> [WHAT IS NEEDED]
Reproduce the lines below exactly. Skip images.

> [DATASET]
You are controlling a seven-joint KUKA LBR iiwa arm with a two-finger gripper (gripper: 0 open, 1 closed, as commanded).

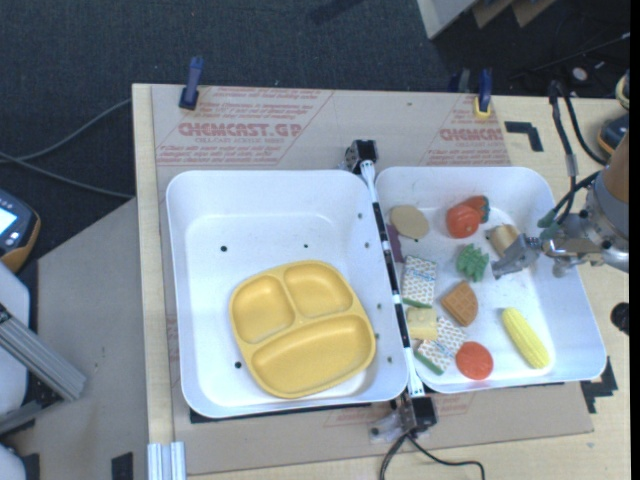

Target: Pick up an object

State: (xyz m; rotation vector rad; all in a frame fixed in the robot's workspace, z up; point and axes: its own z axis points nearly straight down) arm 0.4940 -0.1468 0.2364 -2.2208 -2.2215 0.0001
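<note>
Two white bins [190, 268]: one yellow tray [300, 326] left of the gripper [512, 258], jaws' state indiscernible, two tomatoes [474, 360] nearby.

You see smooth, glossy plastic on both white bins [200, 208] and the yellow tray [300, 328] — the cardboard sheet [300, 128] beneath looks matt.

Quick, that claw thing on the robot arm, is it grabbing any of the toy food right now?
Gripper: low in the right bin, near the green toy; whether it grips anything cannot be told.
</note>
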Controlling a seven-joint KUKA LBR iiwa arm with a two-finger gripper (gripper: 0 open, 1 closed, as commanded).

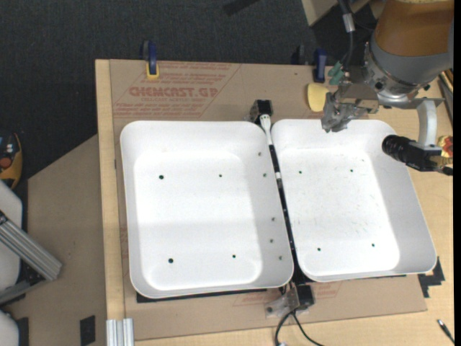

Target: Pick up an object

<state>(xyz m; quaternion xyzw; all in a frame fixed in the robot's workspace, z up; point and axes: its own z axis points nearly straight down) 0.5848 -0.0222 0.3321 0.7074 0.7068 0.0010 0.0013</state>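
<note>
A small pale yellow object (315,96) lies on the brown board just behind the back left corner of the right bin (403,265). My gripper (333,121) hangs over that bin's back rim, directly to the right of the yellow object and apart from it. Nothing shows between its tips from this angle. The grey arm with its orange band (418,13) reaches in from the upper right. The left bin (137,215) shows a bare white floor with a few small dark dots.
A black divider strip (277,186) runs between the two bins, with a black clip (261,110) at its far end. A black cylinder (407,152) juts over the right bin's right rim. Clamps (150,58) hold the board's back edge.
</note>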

> [EXERCISE RESULT]
You are controlling a seven-joint KUKA LBR iiwa arm with a two-finger gripper (gripper: 0 open, 1 closed, as commanded).


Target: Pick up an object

State: (xyz m; rotation vector rad; all in a frame fixed in the robot's workspace, z up; point and axes: its own z axis points nearly straight down) arm 0.4940 -0.1468 0.2364 -2.2208 -2.2215 0.0001
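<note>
Two white bins [190, 268]: one yellow tray [300, 326] left of the gripper [512, 258], jaws' state indiscernible, two tomatoes [474, 360] nearby.

You see smooth, glossy plastic on both white bins [200, 208] and the yellow tray [300, 328] — the cardboard sheet [300, 128] beneath looks matt.

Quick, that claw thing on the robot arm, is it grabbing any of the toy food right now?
Gripper: low in the right bin, near the green toy; whether it grips anything cannot be told.
</note>
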Controlling a seven-joint KUKA LBR iiwa arm with a two-finger gripper (gripper: 0 open, 1 closed, as commanded).


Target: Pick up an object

<state>(xyz m; quaternion xyzw; all in a frame fixed in the robot's workspace, z up; point and axes: its own z axis points nearly straight down) 0.5848 -0.0222 0.3321 0.7074 0.7068 0.0010 0.0013</state>
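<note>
A small pale yellow object (315,96) lies on the brown board just behind the back left corner of the right bin (403,265). My gripper (333,121) hangs over that bin's back rim, directly to the right of the yellow object and apart from it. Nothing shows between its tips from this angle. The grey arm with its orange band (418,13) reaches in from the upper right. The left bin (137,215) shows a bare white floor with a few small dark dots.
A black divider strip (277,186) runs between the two bins, with a black clip (261,110) at its far end. A black cylinder (407,152) juts over the right bin's right rim. Clamps (150,58) hold the board's back edge.
</note>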

The answer given above is the complete response.